#### GIVEN MATERIAL
····················
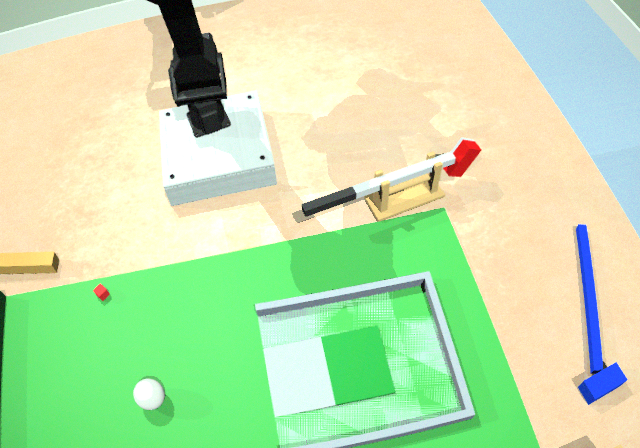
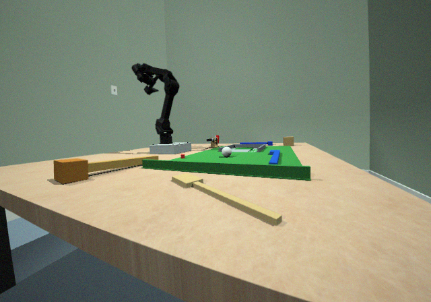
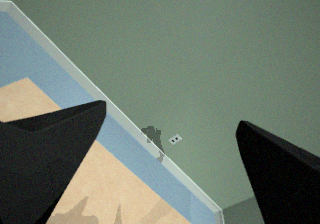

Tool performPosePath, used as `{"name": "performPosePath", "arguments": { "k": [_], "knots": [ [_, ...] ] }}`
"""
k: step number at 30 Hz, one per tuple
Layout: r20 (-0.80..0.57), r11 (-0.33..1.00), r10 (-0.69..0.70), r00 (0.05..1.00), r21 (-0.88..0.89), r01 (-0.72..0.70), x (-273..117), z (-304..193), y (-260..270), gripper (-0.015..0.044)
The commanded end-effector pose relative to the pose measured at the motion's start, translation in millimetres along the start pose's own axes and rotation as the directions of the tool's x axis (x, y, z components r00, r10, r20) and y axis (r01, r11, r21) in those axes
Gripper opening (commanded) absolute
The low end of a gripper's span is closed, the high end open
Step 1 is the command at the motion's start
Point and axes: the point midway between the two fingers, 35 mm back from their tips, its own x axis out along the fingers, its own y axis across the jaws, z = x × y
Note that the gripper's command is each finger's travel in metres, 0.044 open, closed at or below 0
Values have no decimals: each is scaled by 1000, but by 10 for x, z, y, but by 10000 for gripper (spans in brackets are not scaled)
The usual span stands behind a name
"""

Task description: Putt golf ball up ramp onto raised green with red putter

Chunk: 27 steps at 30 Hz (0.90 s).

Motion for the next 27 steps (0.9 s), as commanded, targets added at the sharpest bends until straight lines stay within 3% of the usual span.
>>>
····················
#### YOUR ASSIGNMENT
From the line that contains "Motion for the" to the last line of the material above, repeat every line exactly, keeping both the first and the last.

#### SOLUTION FOR THIS EXERCISE
Motion for the next 27 steps (0.9 s), as commanded, targets added at the sharpest bends until straight lines stay within 3% of the usual span.
>>>

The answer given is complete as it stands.